Abstract

Many factors which can be identified in early pregnancy have been reported to increase the risk of delivering a growth-retarded infant. In this prospective clinical study of an unselected area-based population, 15 previously reported risk factors for intrauterine growth retardation (Table 1) were recorded in the early stages of gestation. Women with such factors were then followed with respect to fetal growth and pregnancy outcome. The main purpose of the study was to determine the frequencies of the different factors and the risk increase when they are present. All pregnant Scandinavian women residing in Uppsala County, Sweden, were included in a screening program for the detection of risk factors. A woman was considered positive if she had one factor, and these women constituted the risk group. Registration of risk factors was accomplished before 18 completed weeks of gestation. Every fifth woman giving birth at the University Hospital of Uppsala (with certain exceptions) during 1980 was assigned to the control group. Figure 1 (a and b) illustrates birth weight in relation to gestational age in the risk and control groups, respectively. In the upper right quadrants, the number of infants with birth weights greater than 3000 gm and gestational ages greater than 36 weeks are given in figures (greater than 3000 gm roughly equals birth weight for gestational age greater than −1 SD at term, according to the Swedish growth curve).
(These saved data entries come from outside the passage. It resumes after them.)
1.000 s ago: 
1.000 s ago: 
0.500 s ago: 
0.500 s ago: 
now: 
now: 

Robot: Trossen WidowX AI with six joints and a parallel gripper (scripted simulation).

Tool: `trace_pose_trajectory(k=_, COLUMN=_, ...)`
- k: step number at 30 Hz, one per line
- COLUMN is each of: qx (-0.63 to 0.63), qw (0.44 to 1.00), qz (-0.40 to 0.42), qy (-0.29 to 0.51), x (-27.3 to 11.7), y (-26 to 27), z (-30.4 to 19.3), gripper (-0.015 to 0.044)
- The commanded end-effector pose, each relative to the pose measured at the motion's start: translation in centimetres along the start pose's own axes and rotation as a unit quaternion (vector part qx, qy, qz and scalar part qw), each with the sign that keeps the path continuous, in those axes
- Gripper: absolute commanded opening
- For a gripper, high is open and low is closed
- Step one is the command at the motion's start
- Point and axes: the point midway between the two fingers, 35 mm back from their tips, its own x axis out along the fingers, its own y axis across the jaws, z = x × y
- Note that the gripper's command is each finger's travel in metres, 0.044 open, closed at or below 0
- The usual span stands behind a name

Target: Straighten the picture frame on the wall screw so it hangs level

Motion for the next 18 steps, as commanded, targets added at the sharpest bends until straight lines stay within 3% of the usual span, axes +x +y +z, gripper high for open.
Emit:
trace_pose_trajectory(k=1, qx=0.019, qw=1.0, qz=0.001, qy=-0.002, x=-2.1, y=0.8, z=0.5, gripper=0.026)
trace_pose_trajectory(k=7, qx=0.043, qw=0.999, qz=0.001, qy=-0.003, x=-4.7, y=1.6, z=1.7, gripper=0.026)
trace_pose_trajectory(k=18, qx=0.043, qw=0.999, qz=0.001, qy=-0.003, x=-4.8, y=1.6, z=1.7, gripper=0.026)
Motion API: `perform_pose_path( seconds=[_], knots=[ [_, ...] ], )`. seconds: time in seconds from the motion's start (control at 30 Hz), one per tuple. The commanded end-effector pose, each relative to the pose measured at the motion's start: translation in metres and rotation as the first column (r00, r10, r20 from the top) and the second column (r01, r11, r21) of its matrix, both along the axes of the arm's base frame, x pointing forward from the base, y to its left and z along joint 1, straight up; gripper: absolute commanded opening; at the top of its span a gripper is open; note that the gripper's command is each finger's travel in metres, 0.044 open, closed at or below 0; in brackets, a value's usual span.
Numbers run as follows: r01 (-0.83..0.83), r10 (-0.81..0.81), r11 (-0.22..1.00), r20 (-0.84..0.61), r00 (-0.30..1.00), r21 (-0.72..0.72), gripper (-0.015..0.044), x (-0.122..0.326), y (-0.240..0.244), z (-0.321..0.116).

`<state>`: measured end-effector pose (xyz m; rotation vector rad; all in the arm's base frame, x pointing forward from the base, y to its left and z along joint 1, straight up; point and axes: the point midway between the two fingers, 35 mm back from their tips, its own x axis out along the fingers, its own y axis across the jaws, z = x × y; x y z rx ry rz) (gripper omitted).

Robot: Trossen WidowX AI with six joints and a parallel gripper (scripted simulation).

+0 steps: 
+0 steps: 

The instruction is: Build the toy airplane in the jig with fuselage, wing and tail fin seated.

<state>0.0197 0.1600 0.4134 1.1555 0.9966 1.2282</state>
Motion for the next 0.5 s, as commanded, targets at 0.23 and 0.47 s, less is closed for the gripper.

The same figure shows that mothers from the risk group are at higher risk than mothers from the control group to deliver babies with low birth weights and/ or low gestational ages. As shown in Figure 1 a, there were eight very premature infants (gestational age less than 30 weeks) delivered by mothers in the risk group. These infants survived the perinatal period, but one died after 11 days, due to asphyxia and prematurity.